Constant desire to pass water at night. Enuresis; paresis of sphincter vesicae. Difficult urination. Cystitis with prostatic hypertrophy. Prostatic troubles; enlargement; discharge of prostatic fluid. This medicine has been recommended for various prostatic troubles, but its homoeopathic use seems confined to acute cases of enlarged and inflamed prostate. Sabal is not altogether useless in senile hypertrophy.
Urethra swollen inflamed. Urinary stream split and small. Sensation of trickling after urinating. Severe cutting after. Frequent micturition accompanying pains. Desire sudden and urgent, but cannot be controlled. Paralysis sphincter vesicae. Prostatic enlargement. Dysuria, retained urine. Frequent desire to urinate in the evening, amel. by lying down. Frequent pressing to urinate with small discharge, patient strains much. Discharge of prostatic juice in the morning on awaking.
Frequent, difficult, and painful urination. Strangury, pyelitis; enlarged prostate. Incontinence; constant desire. Urine is dense and causes irritation of the mucous surfaces. Retention of urine in very old people from enlarged prostata, when there is a great deal of trouble in urinating.7,8,9
DISCUSSION & CONCLUSION:
Men with benign prostatic hyperplasia (BPH) often find the condition stressful.

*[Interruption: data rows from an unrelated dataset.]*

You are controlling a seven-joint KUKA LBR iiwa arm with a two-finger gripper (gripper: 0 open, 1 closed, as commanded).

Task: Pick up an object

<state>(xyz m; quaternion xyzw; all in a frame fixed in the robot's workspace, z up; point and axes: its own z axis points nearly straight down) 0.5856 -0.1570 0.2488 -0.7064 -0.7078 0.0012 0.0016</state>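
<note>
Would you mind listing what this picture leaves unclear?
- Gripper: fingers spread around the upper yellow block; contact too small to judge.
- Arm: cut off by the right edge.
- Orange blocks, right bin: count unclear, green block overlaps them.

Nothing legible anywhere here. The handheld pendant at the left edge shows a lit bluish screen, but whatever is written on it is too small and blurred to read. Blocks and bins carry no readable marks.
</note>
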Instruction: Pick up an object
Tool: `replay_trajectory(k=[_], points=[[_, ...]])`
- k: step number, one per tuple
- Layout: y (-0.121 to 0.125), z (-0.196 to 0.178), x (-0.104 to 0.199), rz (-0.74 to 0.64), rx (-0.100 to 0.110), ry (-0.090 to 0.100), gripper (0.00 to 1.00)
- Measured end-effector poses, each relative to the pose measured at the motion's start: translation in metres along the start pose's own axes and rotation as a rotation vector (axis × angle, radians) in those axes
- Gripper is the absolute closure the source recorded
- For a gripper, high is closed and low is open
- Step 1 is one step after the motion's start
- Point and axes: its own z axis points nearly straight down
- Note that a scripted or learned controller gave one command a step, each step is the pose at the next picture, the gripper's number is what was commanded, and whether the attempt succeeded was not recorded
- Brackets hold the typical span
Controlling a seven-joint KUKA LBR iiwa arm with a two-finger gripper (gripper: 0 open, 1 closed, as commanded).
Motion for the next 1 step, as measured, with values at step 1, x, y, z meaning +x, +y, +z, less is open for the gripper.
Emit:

Symptoms like urinary urgency may disturb even the most relaxed fellow, and nighttime urination that interrupts sleep can only add to mental distress.
Keeping this in mind, proper diagnosis, investigations and management becomes matter of prime importance for well being of the patient, which is summarised in this article. Homoeopathy is a specialized system of medicine which treats the patient and not the disease. Homoeopathy believes in holistic individualized approach, and corrects disturbances in the vital force. However, use of therapeutically indicated medicines have been proved beneficial time to time.